When you give the client's information, be prepared to write down the case number. This will speed things when you go to pick up the report. Ask how much the report will cost. Some agencies charge by the page, and others charge by the report. Ask if any photos came with the report and how much these will cost. Many local and state police agencies will take accident-scene photos in death or serious-injury car accident cases.
If you're not sure, ask the clerk for the hours of operation at the Records Division. Make sure you bring the client's release and a blank check to pay for the report. By filling in the check at the counter, you avoid problems related to page miscount or improper calculations of the fee.
When you get the report and before you leave, read it over quickly to be sure ifs the correct one. Make sure the copy is clear and legible and you can read every page. Check to see if the pages are in order and none are missing. Don't hesitate to ask for new copies if the report is fuzzy or incomplete.
Plan your visits carefully. The best times to go to Records are bright and early in the morning or during the hours between 1:30 and 3:00 p.m. Most people (paralegals included) try to go on their lunch hours, and this can mean a long and agonizing wait. If you have more than one case, try to get all the reports you need during one visit. If you call first, get the report numbers, and arrive at a strategic time of the day with the appropriate releases and checks, you should have few problems getting what you need.

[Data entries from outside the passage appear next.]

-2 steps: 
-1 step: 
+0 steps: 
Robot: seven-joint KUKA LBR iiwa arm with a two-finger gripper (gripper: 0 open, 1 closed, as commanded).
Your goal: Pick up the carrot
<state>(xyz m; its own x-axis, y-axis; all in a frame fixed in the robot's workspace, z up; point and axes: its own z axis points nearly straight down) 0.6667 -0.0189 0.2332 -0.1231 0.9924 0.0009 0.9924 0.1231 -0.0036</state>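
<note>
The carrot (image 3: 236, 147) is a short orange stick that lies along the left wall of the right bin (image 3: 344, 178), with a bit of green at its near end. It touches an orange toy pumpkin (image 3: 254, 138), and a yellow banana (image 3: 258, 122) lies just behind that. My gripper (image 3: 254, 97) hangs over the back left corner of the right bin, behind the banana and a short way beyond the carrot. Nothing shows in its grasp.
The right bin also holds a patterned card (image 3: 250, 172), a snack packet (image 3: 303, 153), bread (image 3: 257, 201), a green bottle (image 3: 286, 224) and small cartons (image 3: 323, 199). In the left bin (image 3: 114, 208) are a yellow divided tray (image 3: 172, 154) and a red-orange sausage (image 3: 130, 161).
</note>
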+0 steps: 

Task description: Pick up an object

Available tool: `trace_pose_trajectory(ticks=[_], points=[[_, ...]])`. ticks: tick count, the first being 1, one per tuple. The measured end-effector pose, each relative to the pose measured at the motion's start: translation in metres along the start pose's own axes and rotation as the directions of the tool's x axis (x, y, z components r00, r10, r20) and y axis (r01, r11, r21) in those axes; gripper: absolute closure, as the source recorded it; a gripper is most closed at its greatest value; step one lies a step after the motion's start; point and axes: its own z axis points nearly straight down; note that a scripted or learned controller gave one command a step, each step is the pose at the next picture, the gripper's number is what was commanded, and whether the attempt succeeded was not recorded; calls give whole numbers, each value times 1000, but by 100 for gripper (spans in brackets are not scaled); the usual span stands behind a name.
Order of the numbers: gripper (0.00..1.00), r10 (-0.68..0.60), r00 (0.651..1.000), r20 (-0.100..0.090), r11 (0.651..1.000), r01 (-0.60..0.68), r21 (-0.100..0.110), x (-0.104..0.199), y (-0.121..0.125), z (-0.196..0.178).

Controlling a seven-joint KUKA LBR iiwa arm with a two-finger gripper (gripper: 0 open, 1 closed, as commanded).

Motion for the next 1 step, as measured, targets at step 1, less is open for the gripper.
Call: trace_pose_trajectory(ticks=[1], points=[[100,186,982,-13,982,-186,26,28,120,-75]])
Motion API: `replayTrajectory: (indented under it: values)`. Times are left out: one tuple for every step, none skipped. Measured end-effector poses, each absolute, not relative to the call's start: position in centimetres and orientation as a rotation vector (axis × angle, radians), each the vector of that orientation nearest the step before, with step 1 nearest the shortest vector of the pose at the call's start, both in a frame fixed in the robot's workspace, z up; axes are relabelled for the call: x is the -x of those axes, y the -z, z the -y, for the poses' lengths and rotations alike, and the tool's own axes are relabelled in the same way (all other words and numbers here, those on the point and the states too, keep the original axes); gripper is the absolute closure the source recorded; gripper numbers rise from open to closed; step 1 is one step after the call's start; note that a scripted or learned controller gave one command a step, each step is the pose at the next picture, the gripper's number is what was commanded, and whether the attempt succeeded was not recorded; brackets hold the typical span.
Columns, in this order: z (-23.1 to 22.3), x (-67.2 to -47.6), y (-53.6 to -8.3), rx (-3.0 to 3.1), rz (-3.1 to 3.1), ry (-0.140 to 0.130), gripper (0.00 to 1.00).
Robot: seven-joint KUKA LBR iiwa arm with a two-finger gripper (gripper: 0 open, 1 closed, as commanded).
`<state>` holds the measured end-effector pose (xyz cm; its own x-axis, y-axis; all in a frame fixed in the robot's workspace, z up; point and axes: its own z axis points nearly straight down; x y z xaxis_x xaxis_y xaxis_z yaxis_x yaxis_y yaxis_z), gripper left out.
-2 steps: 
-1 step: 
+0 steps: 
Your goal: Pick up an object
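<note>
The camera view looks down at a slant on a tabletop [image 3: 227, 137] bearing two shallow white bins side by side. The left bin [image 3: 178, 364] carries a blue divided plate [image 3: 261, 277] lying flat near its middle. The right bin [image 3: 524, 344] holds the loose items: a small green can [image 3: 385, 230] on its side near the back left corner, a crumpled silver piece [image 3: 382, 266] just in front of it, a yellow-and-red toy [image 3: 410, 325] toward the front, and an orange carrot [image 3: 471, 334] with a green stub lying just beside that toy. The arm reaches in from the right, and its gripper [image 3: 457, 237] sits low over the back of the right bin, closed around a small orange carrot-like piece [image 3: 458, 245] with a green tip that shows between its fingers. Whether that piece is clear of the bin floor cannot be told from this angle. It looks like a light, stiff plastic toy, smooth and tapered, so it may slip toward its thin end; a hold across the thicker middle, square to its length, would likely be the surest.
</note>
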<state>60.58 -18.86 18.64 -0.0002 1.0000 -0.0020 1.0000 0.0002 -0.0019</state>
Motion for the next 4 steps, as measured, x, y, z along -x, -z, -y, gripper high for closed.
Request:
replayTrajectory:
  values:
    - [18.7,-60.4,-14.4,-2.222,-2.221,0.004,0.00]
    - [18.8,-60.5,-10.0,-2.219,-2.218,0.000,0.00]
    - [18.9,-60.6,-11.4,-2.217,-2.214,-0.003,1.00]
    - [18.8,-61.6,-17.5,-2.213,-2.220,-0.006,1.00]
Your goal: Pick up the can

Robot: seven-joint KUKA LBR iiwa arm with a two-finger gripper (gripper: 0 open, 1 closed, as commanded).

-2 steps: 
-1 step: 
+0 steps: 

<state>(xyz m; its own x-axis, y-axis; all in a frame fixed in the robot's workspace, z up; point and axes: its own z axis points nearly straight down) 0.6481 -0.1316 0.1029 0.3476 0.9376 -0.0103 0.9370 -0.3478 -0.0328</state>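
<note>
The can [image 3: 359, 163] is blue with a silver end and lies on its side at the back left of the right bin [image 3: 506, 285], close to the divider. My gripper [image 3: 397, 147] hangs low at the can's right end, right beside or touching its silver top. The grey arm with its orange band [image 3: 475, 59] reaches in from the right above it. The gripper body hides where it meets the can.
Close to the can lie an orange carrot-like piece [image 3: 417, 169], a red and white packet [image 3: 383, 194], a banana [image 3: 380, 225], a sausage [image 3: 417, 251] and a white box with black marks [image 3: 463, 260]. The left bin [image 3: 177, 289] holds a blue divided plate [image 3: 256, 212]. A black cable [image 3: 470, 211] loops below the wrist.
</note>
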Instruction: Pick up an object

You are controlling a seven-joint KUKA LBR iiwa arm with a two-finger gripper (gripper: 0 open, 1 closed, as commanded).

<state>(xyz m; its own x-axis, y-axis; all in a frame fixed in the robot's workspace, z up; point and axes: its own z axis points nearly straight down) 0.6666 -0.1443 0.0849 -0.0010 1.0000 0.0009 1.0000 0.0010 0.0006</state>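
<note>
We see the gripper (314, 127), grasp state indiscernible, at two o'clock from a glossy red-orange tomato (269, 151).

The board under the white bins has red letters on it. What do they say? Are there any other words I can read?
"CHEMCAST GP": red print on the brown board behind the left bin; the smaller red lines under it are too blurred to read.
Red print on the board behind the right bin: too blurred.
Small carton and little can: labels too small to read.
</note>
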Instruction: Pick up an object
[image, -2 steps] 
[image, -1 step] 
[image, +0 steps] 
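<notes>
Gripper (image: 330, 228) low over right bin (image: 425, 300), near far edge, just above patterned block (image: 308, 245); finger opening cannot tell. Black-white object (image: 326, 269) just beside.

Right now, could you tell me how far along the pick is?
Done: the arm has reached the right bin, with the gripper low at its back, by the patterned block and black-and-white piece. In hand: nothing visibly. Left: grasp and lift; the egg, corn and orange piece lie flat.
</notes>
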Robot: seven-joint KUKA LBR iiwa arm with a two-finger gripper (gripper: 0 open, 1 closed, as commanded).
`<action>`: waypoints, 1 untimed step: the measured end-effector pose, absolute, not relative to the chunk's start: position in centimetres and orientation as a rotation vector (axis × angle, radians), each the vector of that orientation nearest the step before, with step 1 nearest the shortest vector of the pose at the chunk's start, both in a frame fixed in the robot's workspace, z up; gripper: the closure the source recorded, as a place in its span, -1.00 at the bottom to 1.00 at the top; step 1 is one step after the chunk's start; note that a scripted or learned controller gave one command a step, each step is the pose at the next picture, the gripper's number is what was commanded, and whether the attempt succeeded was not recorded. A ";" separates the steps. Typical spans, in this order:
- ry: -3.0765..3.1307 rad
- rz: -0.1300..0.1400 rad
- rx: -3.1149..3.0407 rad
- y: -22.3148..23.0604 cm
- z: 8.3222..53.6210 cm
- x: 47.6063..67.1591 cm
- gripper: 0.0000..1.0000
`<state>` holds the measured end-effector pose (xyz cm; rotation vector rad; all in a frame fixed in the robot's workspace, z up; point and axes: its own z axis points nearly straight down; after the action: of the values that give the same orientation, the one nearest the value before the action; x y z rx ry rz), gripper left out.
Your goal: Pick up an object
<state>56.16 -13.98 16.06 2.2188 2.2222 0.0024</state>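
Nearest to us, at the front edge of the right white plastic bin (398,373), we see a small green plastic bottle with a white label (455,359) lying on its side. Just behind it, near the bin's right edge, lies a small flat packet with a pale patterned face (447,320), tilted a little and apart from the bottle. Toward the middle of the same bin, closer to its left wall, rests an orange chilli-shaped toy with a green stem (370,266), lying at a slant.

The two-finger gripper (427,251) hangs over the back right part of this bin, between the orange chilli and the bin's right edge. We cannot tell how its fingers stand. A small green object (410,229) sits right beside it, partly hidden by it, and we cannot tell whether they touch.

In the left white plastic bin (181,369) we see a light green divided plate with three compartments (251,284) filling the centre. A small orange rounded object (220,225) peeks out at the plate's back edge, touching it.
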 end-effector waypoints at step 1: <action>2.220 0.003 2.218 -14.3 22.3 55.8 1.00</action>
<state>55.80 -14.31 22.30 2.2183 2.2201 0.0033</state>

Just as there are good, best-selling books and poor, just-sit-there books, there are good and poor police reports. Good ones are written by officers who have realized early on that the path to promotion starts with good people skills and with better-than-most report-writing skills. Furthermore, these officers have also discovered, possibly through hard experience, that good police reports can prevent nasty civil suits. In an era in which armed robbers can successfully sue officers for injuries they received during gun battles, this is no small factor.
The majority of officers in this country can produce an adequate police report, but few are willing to go the extra mile necessary to complete a truly sterling piece of work. Time deadlines, other cases, and pressures from peers or supervisors can prevent an otherwise good officer from writing the best police report he or she can.
Here is a somewhat alarming paradox: mediocre police reports that leave out the facts and expose law enforcement agencies and their municipalities to civil suits can become your "trump card" in a traffic accident or criminal defense case. Since many police reports are merely adequate, i.e., "I came, I saw, I wrote, I left," you can learn to read reports involving your clients with a more practiced, if not jaundiced, eye.
Finding errors, exploiting omissions, or attacking the officer's experience or training may not sound too friendly nor make you popular with the police, but it does offer one time-honored way for attorneys to win cases for their clients. The more you know about how certain police officers write their reports, the better chance you have to exploit a possible weakness to your advantage.